Write the vapor phase mole fraction.

$y_1=\frac{x_1{\gamma }_1{P}_1^{sat}}{P}$        (28)

Write the Raoult’s law equation.

$P=x_1{P}_1^{sat}+x_2{P}_2^{sat}$        (29)

$y_1=\frac{x_1{P}_1^{sat}}{P}$        (30)

Thus, solve each value of $x_1$ from 0 to 1.

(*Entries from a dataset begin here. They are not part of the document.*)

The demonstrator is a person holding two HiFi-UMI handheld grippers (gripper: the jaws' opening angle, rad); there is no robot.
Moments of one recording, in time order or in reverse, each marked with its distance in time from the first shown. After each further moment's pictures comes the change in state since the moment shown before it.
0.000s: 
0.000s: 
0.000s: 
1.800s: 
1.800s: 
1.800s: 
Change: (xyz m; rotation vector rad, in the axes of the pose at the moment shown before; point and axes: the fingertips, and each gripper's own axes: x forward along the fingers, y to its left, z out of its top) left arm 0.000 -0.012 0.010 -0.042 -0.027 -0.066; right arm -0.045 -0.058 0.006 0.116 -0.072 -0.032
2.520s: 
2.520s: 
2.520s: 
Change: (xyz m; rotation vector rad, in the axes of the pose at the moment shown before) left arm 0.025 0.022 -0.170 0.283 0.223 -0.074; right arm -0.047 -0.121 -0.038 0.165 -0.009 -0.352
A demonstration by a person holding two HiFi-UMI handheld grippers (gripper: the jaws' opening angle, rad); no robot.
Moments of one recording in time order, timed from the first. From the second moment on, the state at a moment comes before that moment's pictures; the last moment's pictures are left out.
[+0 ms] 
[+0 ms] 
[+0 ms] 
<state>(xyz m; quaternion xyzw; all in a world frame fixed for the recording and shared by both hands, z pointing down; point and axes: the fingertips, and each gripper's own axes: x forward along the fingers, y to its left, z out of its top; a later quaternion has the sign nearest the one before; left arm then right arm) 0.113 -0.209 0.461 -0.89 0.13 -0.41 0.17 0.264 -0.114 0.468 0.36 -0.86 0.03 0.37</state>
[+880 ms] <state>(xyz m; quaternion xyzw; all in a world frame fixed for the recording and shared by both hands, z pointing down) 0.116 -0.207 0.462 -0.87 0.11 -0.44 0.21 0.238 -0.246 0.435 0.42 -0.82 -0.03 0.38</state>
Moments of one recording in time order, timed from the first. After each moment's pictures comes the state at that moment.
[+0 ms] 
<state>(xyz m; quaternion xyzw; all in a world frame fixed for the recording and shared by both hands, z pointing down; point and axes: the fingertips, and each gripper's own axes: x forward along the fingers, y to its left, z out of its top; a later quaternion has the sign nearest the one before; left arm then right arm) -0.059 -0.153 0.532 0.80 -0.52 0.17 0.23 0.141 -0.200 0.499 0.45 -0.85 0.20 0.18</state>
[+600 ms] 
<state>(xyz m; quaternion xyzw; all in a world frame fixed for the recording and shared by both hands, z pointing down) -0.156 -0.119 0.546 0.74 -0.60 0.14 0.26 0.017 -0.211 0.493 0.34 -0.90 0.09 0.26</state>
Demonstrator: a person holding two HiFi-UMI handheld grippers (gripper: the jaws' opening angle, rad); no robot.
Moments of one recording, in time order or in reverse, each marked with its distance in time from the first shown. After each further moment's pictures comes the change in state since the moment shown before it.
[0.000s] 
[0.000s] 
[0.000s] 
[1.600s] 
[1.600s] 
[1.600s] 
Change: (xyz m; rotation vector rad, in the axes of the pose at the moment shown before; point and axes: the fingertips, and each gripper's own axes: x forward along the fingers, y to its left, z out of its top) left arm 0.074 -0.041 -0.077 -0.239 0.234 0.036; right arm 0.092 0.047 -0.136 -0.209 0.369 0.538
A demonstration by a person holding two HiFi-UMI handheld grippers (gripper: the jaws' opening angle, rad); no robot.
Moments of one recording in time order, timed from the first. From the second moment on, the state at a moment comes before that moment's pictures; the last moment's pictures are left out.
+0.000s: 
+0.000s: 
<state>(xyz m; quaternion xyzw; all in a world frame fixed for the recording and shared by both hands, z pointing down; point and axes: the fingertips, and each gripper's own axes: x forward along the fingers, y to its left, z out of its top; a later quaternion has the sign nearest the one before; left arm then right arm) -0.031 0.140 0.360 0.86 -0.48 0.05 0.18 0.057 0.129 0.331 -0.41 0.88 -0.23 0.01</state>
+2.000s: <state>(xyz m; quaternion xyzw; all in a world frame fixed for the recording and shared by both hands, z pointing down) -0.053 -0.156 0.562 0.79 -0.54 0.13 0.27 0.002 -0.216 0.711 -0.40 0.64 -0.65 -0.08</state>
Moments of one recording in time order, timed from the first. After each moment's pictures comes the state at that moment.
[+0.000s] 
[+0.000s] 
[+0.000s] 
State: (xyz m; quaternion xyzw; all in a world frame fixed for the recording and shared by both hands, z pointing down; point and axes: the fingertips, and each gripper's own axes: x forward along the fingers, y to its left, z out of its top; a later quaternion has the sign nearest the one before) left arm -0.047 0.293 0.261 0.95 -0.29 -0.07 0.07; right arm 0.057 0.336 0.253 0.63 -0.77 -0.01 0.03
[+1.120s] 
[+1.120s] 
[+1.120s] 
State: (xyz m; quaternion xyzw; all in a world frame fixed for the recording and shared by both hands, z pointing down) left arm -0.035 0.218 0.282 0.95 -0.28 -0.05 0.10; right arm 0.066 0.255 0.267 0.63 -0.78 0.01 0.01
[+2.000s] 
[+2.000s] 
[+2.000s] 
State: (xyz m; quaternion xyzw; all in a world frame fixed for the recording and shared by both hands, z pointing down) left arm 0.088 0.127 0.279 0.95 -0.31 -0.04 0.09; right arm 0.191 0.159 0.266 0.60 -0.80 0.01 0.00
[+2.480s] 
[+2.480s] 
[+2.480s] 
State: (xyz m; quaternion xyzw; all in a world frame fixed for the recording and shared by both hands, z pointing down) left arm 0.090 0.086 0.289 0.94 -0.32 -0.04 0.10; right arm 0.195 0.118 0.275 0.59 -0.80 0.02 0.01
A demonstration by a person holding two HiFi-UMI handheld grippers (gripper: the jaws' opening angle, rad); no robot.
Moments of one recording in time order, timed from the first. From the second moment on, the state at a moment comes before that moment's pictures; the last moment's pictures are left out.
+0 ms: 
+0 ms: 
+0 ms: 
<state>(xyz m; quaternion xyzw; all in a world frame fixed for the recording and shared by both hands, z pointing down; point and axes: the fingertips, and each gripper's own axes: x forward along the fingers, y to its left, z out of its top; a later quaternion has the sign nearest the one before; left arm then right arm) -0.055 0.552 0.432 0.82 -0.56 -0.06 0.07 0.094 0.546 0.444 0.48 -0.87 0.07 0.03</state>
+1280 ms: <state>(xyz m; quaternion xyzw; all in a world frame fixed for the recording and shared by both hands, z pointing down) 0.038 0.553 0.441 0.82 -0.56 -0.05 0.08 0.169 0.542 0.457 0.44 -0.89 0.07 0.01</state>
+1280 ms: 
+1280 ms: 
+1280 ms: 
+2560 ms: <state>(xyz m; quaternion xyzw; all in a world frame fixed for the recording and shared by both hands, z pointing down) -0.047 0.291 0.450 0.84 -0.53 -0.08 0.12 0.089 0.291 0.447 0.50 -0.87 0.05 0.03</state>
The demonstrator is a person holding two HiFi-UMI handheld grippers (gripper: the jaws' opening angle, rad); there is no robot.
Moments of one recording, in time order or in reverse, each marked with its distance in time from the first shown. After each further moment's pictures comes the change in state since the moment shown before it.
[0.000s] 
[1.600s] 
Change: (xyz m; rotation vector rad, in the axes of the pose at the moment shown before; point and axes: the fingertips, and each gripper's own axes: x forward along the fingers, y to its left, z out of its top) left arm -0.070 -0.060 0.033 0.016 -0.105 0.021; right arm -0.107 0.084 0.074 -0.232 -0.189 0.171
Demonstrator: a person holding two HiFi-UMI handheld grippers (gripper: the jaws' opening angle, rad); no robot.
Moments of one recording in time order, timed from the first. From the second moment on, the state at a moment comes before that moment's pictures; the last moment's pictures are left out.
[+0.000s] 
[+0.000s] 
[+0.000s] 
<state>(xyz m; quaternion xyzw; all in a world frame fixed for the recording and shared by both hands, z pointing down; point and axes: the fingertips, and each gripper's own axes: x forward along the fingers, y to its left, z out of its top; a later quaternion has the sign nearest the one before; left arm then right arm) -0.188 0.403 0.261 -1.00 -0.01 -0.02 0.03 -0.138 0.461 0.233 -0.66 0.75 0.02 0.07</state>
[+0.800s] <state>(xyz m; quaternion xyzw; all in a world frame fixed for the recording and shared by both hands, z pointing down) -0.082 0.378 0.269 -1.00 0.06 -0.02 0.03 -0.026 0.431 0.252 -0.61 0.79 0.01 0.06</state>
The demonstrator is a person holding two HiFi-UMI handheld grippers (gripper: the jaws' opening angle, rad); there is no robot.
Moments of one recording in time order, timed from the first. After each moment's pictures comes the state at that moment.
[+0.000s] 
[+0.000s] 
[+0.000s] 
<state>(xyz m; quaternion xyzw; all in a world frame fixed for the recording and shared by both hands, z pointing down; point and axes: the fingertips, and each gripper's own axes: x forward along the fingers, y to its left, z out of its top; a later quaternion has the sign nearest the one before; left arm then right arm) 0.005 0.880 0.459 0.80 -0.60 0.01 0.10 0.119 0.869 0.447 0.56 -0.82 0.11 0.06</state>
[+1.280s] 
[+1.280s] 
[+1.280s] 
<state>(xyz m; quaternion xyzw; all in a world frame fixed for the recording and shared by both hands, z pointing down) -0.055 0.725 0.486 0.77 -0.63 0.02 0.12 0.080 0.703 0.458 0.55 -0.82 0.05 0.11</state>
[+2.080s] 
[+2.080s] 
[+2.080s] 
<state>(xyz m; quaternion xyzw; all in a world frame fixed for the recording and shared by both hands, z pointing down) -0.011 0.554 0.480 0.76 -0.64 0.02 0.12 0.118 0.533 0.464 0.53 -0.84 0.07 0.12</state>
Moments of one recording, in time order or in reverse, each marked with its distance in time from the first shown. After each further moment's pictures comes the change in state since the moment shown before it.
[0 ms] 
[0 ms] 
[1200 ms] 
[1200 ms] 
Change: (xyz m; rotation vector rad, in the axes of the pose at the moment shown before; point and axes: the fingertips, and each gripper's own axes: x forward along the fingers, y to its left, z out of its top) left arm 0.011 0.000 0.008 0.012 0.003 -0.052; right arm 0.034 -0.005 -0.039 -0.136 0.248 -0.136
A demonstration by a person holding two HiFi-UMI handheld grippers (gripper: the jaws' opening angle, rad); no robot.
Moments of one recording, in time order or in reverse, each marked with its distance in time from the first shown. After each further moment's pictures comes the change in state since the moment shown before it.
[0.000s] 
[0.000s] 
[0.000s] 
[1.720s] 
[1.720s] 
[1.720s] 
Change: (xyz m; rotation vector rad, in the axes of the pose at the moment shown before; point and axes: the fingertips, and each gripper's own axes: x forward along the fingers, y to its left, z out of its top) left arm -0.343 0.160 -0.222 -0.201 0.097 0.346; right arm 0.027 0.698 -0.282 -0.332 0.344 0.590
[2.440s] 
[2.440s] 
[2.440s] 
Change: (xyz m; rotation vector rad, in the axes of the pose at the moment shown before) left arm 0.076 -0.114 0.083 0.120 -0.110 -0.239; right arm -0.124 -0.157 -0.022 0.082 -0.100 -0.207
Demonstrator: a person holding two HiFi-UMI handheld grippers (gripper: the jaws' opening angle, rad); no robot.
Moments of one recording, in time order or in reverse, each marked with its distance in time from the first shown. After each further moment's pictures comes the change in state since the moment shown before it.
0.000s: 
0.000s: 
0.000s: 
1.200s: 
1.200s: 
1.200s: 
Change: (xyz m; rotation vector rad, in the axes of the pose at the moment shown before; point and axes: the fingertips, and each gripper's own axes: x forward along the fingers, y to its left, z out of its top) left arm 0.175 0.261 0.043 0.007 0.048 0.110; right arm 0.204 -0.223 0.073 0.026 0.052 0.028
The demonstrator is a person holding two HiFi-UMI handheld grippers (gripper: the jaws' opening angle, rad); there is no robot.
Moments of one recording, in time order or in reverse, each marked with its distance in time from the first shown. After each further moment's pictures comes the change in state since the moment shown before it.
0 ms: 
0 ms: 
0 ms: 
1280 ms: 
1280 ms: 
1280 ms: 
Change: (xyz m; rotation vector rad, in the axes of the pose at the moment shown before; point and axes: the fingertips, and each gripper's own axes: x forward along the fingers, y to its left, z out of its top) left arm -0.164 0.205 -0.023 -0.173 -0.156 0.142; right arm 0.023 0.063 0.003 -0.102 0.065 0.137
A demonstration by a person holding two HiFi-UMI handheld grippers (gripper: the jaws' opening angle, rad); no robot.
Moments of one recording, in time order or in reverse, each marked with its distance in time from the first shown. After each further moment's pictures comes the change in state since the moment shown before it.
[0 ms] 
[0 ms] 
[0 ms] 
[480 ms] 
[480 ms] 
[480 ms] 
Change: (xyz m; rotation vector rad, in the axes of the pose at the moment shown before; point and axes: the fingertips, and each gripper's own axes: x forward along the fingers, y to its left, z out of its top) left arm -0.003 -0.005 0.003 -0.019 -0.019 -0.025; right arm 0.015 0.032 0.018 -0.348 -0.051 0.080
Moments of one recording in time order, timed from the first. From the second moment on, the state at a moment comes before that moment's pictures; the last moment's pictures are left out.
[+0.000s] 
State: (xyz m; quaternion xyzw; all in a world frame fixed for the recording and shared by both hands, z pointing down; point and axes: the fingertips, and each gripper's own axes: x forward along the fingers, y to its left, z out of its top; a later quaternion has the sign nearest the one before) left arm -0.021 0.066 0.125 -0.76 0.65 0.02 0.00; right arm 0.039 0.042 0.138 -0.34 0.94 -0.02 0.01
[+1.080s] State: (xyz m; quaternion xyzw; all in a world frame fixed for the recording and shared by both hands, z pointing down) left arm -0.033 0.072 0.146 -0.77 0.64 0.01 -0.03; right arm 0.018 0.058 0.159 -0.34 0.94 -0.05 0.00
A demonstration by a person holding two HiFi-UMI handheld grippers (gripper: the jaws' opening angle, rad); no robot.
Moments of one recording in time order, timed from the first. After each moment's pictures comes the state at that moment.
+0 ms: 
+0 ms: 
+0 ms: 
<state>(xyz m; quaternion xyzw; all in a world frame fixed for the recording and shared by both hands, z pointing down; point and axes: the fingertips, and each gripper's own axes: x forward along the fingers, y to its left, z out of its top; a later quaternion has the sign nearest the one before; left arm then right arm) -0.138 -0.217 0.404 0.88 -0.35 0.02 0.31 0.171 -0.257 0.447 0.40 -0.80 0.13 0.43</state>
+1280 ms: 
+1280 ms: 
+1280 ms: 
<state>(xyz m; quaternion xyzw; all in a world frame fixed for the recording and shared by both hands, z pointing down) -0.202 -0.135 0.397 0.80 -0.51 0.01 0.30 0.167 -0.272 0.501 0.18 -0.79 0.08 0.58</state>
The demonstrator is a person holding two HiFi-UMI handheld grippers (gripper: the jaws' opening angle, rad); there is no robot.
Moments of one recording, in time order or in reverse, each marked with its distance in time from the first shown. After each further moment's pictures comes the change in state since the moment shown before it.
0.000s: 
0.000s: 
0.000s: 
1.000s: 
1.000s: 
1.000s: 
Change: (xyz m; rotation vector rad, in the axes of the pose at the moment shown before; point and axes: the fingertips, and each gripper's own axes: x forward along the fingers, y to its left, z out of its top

Solve Equations (25) to (30) to find two unknowns $P$ and $y_1$ by substituting the values of $R,T,{\widehat{\phi }}_1,{\widehat{\phi }}_2,{\phi }_1^{sat},{\phi }_2^{sat},P_1^{sat},P_2^{sat},{\underset{\_}{V}}_1^L,and{\underset{\_}{V}}_2^L$ and Table (1) activity coefficient values of component 1 and 2 and then plot the graph of pressure versus mole fraction ethyne as in Figure (1).

In figure (1) gamma phi approach is indicated by the dark solid line and the modified Raoult’s law is shown by the light solid line and the Raoult’s law by the dashed lines. There is a benefit for treating the system as a real gas instead of as an ideal gas. But at higher pressures, the correlation for bubble point is weaker which is because of the challenge in fitting Gibbs free energy into the model.